Results and discussion

The training data set of 182 Australian isolates was clustered into three groups following Ward's method to develop linear discriminant functions (2). South American isolates, within the 95th percentile of the distance from a cluster centre, were classified as a member of that cluster and labelled with the cluster number, while isolates lying outside these limits were unclassified and were represented by a zero (Fig. 1). Fourty four of the 66 Brazilian isolates could not be classified into any known Australian biotype A race cluster. Two were classified as race 2 (virulent on Fitzroy and Q10042) and 20 were classified as race 3 (virulent on Seca) but none fitted the race 1 (virulent only on Fitzroy) virulence pattern. This shows that the wide range of pathogenic diversity in South America can not be adequately classified using the Australian differential set.

Accessions of S. guianensis were most susceptible, followed by S. capitata, and S. scabra, and accessions of S. macrocephala were the most resistant (Table 1). Of the 4 discernible groups, isolates (CG39R, CG56R, CG64 and CG65), avirulent (disease rating ) on all 4 species, constitutes group 1. Isolates (CG03, CG15, CG22R, CG25, CG26, CG27, CG28, CG30, CG31 and CG 39), virulent (disease rating 1) only on S. guianensis, represent group 2. Isolates CG13, CG22, CG29, and CG50, virulent on 2-3 species represent group 3. The remaining 5 isolates, CG20, CG41, CG42, CG57R and CG58R, representing group 4, are virulent on all 4 species (Table 1). All group 2 isolates originate from S. guianensis and isolates in groups 3 and 4 were mainly from S. capitata with one isolate in each group from S. scabra. Group 2 appears similar to the Australian biotype B with pathogenicity towards S. guianensis only. Groups 3 and 4 represent complex races not present in Australia. S. guianensis can be infected with Australian biotype A isolates producing biotype A like symptoms (Chakraborty, unpublished) and a putative inter- biotype recombinant has been detected in Australia (3), but isolates causing serious anthracnose to both biotype A and B hosts have not been detected in Australia. In common with earlier studies (1), this study has revealed extensive pathogenic variation in C. gloeosporioides population in South America.

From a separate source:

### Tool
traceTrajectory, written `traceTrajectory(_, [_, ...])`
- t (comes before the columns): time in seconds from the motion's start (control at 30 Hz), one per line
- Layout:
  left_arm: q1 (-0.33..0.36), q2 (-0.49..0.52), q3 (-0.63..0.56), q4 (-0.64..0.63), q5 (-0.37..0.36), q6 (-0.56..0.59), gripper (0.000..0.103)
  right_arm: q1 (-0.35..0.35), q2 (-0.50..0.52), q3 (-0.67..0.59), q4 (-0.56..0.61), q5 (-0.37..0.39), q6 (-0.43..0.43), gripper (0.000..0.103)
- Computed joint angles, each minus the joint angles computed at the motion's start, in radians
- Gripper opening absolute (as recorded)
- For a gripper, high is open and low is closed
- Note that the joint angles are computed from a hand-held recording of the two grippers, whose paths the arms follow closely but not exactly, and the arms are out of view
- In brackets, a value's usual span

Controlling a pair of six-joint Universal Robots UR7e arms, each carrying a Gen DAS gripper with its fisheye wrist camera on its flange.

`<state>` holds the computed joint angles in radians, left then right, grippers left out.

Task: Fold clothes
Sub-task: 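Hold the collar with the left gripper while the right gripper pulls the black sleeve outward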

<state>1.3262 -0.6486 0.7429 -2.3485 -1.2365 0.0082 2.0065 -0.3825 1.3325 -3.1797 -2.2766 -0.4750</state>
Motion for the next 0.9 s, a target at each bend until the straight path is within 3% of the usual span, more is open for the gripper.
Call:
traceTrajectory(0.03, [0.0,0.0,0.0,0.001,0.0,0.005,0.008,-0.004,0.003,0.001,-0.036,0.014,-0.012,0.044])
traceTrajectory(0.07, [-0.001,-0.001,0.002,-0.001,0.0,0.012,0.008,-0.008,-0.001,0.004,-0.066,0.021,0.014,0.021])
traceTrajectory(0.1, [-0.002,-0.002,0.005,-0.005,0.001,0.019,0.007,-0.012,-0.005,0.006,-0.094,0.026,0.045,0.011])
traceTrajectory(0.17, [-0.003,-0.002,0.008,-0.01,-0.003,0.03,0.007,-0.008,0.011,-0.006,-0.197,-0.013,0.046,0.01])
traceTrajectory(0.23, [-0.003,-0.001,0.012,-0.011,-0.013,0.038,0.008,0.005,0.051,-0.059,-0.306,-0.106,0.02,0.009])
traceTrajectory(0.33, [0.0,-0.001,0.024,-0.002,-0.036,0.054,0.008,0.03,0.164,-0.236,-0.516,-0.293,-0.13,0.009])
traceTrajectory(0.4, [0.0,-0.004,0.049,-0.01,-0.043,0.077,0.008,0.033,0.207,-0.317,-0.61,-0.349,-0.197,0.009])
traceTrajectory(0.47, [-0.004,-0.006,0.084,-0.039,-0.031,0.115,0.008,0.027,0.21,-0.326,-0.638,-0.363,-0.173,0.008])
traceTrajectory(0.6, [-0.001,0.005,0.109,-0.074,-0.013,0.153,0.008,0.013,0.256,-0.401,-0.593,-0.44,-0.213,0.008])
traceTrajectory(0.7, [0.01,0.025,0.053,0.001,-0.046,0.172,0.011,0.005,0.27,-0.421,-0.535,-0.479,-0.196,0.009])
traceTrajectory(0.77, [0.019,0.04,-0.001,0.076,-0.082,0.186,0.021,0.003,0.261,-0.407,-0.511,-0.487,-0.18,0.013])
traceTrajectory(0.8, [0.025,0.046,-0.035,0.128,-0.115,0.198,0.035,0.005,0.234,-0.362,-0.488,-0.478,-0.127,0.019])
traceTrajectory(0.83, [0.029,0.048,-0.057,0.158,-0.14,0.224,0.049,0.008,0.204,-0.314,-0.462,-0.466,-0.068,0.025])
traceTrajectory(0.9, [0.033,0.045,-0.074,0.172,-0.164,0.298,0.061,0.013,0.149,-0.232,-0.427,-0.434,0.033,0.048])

Pathogenic diversity is more extensive in South America than what is present in Australia. Isolates that cause severe anthracnose on Australian lines otherwise highly resistant to all Australian races can potentially devastate current and future cultivars, if accidentally introduced.


1. Chakraborty, S., Perrott, R., Charchar, M.J., Fernandes, C.D. and Kelemu, S. 1997. Trop. Grassl. 31, 393-401.

2. Chakraborty, S., Thomas, M.R., and Ellis, N. 1996. Phytopathology 86, 283-289.

3. Masel, A., He, C., Poplawski, A.M., Irwin, J.A.G. and Manners, J.M. 1996. Mol. Pl-Micro. Int. 9, 339-348.